Тот поперхнулся. Правильно! Нечего чужое брать, мог бы сам себе намазать.
- Вы и про него что-то знаете?
- Это он мои бумаги нашел. И через Светлану прислал.
- Ах, вон оно как... Это еще прискорбней... Но он-то теперь свободен, а за вами охотятся. И вы мне не сказали, что это не за убитого доктора. То есть не за одного только доктора... Меня предупредили, я вам тоже не сказал, что вы здесь нежелательны. За вами какая-то история с Москвы тянется? После расстрела парламента? Но вы же под амнистией?

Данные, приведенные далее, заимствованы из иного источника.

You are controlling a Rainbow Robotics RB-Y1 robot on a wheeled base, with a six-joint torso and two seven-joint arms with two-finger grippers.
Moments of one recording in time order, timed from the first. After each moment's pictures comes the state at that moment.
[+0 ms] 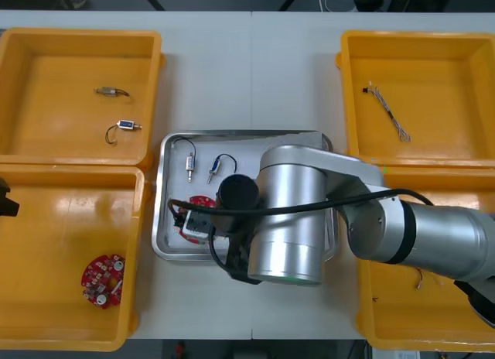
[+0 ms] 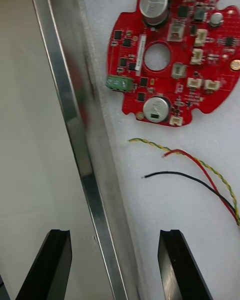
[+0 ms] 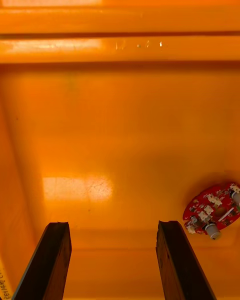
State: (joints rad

- "Под амнистией"! Если бы вот умер, с кладбища сняли бы наблюдение... Но пока я жив... Сами говорите: "тянется".
- Чем живы? Если я правильно понимаю: этими бумагами?
- Правильно понимаете.
- Что там?
- Свидетельства... Нашей невиновности.
- И за это-то вас и преследуют?
- Да... Патриарх произнес анафему. Тем, кто человеческую кровь прольет... Вот мы и собрали все свидетельства - мы ничью кровь не проливали!

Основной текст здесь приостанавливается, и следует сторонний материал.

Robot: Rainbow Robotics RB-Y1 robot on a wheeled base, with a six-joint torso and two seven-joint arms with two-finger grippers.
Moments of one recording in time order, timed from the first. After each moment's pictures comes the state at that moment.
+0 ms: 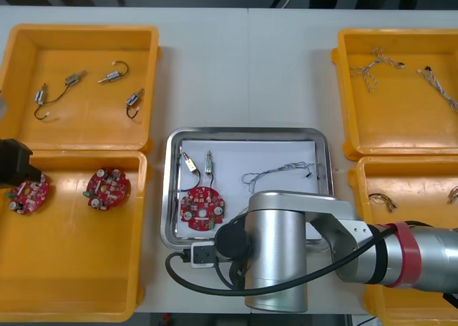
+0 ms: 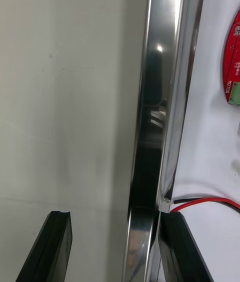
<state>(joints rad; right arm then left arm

- Господи! Ну почему, почему вы молчали? Анафема. Ну конечно же! Анафема! Неужели это нельзя было мне... ну, доверить, что ли? Я ведь вас почему спрашиваю теперь, не оттого, что боюсь. Нет! Но я просто не знал, как вам помощь-то требуется. Какая помощь... Это же теперь только я понимаю кто за этим стоит! Перед анафемой...

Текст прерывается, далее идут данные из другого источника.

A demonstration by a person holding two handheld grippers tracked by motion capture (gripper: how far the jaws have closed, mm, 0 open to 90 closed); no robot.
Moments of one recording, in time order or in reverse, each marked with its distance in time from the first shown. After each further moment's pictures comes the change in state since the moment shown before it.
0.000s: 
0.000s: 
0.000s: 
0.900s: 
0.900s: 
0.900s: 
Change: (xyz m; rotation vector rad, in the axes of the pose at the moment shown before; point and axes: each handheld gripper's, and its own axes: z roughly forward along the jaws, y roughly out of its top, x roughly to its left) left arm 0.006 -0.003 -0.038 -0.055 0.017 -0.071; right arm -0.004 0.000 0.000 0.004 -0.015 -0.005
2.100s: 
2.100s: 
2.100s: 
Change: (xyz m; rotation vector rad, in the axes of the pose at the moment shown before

- Госбезопасность? Ничего подобного! И даже не "бейтар". Это... я и сам иногда не в состоянии понять.
- Да-да!
- Иногда щупаюсь перед зеркалом: может, мания преследования... Ведь я уже как колобок - только оторвался от одних, меня тут же нагоняют другие... Даже этот доктор - ну почему его на моих, именно моих глазах? Ладно, Джумалиев вот заступится, отпадут "эти". Так уже точно новые будут... Кто только?
- Я знаю, знаю... это Охотники за буквами!
- Кто-о?!
- Охотники за буквами.
- Говори!.. Рассказывайте.
- Это особая история... Вы же знакомы с теорией звука как дыхания? И не просто дыхания, а дыхания жизни. Той самой, что в Адама вдохнулась? Так вот. Произнести звук - значит дохнуть. То есть выдохнуть звуками имя... Это же: "В начале было Слово, и Слово было у Бога, и Слово было Бог... Все чрез Него начало быть, и без Него ничто не начало быть, что начало быть. В Нем была жизнь, и жизнь была свет человеков". Я эти слова и во сне даже помню: "В Нем была жизнь". Жизнь... Поэт - человек, наполовину живущий в этом мире, наполовину в ином, он ловит своей душой идеи. Которые еще там, но уже неминуемо приближаются. И провозглашает их прибытие на землю. Греки, а потом и святые отцы хорошо различали это внутреннее, непроизносимое Слово. Именно поэт находит ему адекватное звукосочетание. И Слово становится внешним. Но поэты всегда ужасно читают свои стихи, мертвенно. Это не их призвание. Стихи должны читать рапсоды, которым дано так особенно дышать, что мертвенные пока, но понятные уже всем идеи оживают и сами животворят уже в душах слушателей. Это древние греки тоже хорошо знали. Ведь что интересно: рапсод, читавший только Гомера, сам впадал во время чтения "Илиады" в транс, но этого не случалось с ним при чтении, ну, например, Пиндара. И наоборот, тот, кто читал только Пиндара, не впадал в транс при стихах Гомера... Да. А уж потом писцы ловят ожившие звуки, расправляют их, как бабочек, иглами грамматик. И помещают на страницы в виде букв. Мысль, записанная буквами, похожа на...
-...на кладбище. На города мертвых. Буква - эпитафия звука.
- Нет! Нет! Буква - хранилище звука, его спора. Ибо звук в ней не жив, но и не мертв! То есть он жив, но как в летаргическом сне. И более того, из буквы он может переходить не только в нашу жизнь, но возвращаться в ту, в жизнь идей. Это в случаи гибели рукописей. И поэтому бессмысленно сжигать книги. Идеи от летаргического сна записей вновь - через астрал, через чье-то бесконтрольное вдохновение - возвращаются в наш мир! Реинкарнация через вдохновение! Опять весна, опять цветы! И поэтому умные или, точнее, настоящие охотники за буквами знают: все опасные рукописи и книги нужно не уничтожать, а просто таить, прятать! Прятать от возможного рапсодирования! Озвучивания. Вот вам и закрытые архивы: то, что записано, но что нельзя прочитать, лучшее пока средство убрать идею из нашего мира.